Production Deployment

Deploy Responses API at scale:

import express, { Express } from 'express';
import { v4 as uuidv4 } from 'uuid';

const app: Express = express();
app.use(express.json());

interface SessionData {
  sessionId: string;
  threadId: string;
  assistantId: string;
  userId: string;
  createdAt: Date;
  lastActivityAt: Date;
}

const sessions = new Map<string, SessionData>();

// Initialize session
app.post('/sessions', async (req, res) => {
  const { userId } = req.body;

  const thread = await client.beta.threads.create();
  const sessionId = uuidv4();

  sessions.set(sessionId, {
    sessionId,
    threadId: thread.id,
    assistantId: process.env.OPENAI_ASSISTANT_ID!,
    userId,
    createdAt: new Date(),
    lastActivityAt: new Date(),
  });

  res.json({ sessionId, threadId: thread.id });
});

// Send message
app.post('/sessions/:sessionId/messages', async (req, res) => {
  const { sessionId } = req.params;
  const { message } = req.body;

  const session = sessions.get(sessionId);
  if (!session) {
    return res.status(404).json({ error: 'Session not found' });
  }

  try {
    const response = await runAssistantWithTools(
      session.threadId,
      message
    );

    session.lastActivityAt = new Date();

    res.json({ message: response, sessionId });
  } catch (error) {
    res.status(500).json({ error: (error as Error).message });
  }
});

// Get conversation history
app.get('/sessions/:sessionId/history', async (req, res) => {
  const { sessionId } = req.params;

  const session = sessions.get(sessionId);
  if (!session) {
    return res.status(404).json({ error: 'Session not found' });
  }

  const messages = await client.beta.threads.messages.list(
    session.threadId
  );

  res.json({
    sessionId,
    messages: messages.data.map((m) => ({
      id: m.id,
      role: m.role,
      content:
        m.content[0].type === 'text' ? m.content[0].text : '[file]',
      createdAt: new Date(m.created_at * 1000),
    })),
  });
});

app.listen(3000, () => {
  console.log('Responses API server running on port 3000');
});

Checklist

  • Understand Chat Completions vs Responses API differences
  • Create assistants with pre-configured tools
  • Implement streaming responses to clients
  • Handle tool calling in multi-step loops
  • Manage conversation state with threads
  • Support response resumption after interruptions
  • Track costs and rate limits
  • Deploy session management at scale

Conclusion

OpenAI''s Responses API shifts state management from the client to the service.
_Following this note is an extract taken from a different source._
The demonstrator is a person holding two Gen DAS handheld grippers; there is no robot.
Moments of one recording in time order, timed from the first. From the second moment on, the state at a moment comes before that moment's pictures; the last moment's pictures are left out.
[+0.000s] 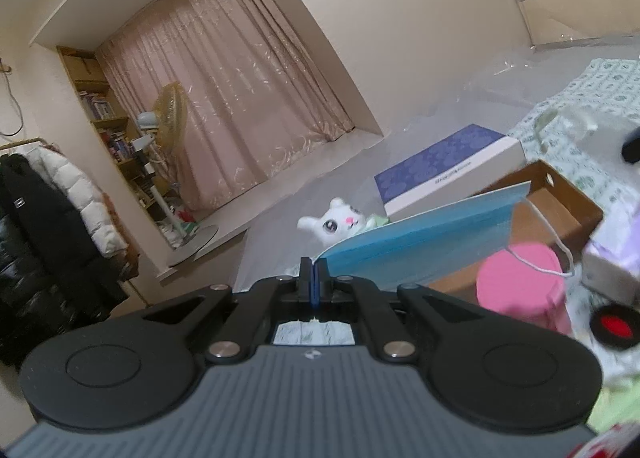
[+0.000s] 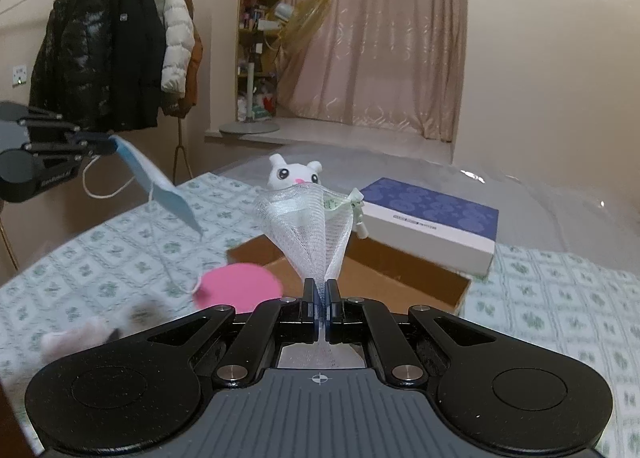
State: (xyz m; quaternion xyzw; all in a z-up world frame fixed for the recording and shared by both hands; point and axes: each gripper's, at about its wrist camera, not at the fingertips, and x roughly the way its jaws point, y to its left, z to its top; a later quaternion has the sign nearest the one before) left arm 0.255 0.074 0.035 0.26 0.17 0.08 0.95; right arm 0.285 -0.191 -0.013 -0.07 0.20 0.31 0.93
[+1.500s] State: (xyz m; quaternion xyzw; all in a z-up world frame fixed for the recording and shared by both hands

By using threads, assistants, and built-in tools, you simplify agent implementation and scale more reliably. Start by migrating simple Chat Completions workflows to Responses API, then add tool calling, streaming, and persistence. As your system grows, Responses API''s stateful architecture makes long-lived conversations manageable.